In this way, the temperature inside the freezer (2) is detected when the defrost temperature Tf, which is the temperature detected by the defrost temperature detector (9) that detects the temperature of the cooler (4), reaches the first defrost end temperature T0. The internal temperature T, which is the temperature detected by the internal temperature detector
The defrosting operation ends when r reaches the second defrosting end temperature T2, whichever is earlier. That is, if Tf rises faster than the first defrosting end temperature 74, it is determined that a large amount of frost attached to the cooler (4) has been removed.
If the second defrost end temperature, which is lower than fJ < T It is determined that the temperature has risen, and the defrosting operation is stopped6. In the above embodiment, the first defrosting end temperature T
Although it is assumed that the defrosting temperature sensor (9) and the internal temperature sensor (7) are installed higher than the defrosting end temperature T2, T□>T2 does not necessarily have to be satisfied depending on the position.
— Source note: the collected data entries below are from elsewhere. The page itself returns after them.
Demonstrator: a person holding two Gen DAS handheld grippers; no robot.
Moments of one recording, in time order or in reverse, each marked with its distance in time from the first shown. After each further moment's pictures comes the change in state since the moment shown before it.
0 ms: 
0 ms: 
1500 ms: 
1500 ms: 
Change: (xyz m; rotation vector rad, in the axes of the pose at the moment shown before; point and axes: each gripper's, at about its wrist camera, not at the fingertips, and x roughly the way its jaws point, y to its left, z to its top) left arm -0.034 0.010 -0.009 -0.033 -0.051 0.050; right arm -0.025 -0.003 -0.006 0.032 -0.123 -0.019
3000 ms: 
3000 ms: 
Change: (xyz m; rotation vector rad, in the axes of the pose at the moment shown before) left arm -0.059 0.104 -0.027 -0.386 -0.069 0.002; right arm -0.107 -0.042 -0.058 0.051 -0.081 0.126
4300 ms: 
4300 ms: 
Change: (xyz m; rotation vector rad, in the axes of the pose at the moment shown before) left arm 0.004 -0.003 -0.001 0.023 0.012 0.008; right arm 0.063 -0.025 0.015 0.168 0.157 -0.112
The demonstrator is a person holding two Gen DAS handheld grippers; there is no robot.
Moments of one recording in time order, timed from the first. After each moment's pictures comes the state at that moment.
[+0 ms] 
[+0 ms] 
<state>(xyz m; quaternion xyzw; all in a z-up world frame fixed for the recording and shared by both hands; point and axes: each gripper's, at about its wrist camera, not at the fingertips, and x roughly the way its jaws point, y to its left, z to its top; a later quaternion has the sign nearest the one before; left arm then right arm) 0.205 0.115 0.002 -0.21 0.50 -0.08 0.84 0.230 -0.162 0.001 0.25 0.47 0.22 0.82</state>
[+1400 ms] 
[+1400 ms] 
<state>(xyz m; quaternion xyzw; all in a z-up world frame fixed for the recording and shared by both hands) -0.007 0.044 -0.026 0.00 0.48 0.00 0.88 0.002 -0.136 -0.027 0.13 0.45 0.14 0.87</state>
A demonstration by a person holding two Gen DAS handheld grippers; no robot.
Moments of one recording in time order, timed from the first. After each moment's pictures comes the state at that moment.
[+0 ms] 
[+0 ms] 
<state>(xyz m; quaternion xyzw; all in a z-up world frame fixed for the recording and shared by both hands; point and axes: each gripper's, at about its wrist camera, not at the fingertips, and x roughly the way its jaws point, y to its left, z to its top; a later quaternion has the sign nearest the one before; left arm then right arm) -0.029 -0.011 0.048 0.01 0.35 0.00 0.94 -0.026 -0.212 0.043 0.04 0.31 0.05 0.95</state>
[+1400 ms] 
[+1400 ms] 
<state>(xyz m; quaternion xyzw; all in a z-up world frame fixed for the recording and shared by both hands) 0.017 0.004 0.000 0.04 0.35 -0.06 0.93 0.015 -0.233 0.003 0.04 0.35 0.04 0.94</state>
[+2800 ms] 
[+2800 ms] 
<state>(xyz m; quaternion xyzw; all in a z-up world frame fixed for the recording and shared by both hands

[Effects of the Invention] As described above, according to the present invention, when the detected temperature of the defrosting temperature detector that detects the temperature of the cooler reaches the first defrosting end temperature, or the internal temperature that detects the temperature inside the freezer Since the defrosting end determination means is provided which sets the defrosting end condition when the temperature detected by the detector reaches the second defrosting end temperature or whichever is earlier, the temperature inside the refrigerator can be determined regardless of the number of cores of frost attached to the cooler. This has the effect of providing a defrosting control device for a refrigerator-freezer that can always perform an effective defrosting operation while suppressing an increase in the temperature.

[Brief explanation of drawings]

Fig. 1 is a schematic diagram showing an embodiment of the present invention, Fig. 2 is a circuit diagram thereof, Fig. 3 is a flowchart showing its control operation, and Fig. 4 is a diagram showing a conventional refrigerator-freezer control device. FIG. 5 is a circuit diagram thereof, and FIG. 6 is a flowchart showing its control operation. In the figure, (1) is the refrigerator body, and (2) is the freezer compartment. (4) is a cooler, (5) is a fan motor, (6) is a defrost heater, (7) is an internal temperature detector, (8) is an internal temperature setting device, (9) is a defrost temperature detector, (10) is a compressor, (11) is a control circuit, (16) is a microcomputer, (1
6a) is a timer, (16b) is a defrosting completion determination program, (41) is a compressor/fan motor drive control means, (
42) is a timer means, (43) is a defrosting start determining means, (44) is a defrosting means, and (45) is a defrosting end determining means. The same reference numerals in the figures indicate the same or corresponding parts.

Claims (1)

[Claims] a defrosting means for heating the cooler to remove frost attached thereto; a defrosting start determining means for detecting a predetermined defrosting start condition and starting a defrosting operation of the defrosting means; In the defrosting control device for a refrigerator-freezer, the defrosting control device is provided with a defrosting end determining means for terminating the defrosting operation of the means, and the defrosting end condition of the defrosting end determining means is set to a temperature detected by a defrosting temperature detector that detects the temperature of the cooler. Does it reach the defrosting end temperature of 1?
A defrosting control device for a refrigerator-freezer, characterized in that the temperature detected by an internal temperature detector for detecting the temperature inside the freezer reaches a second defrosting end temperature, whichever comes first.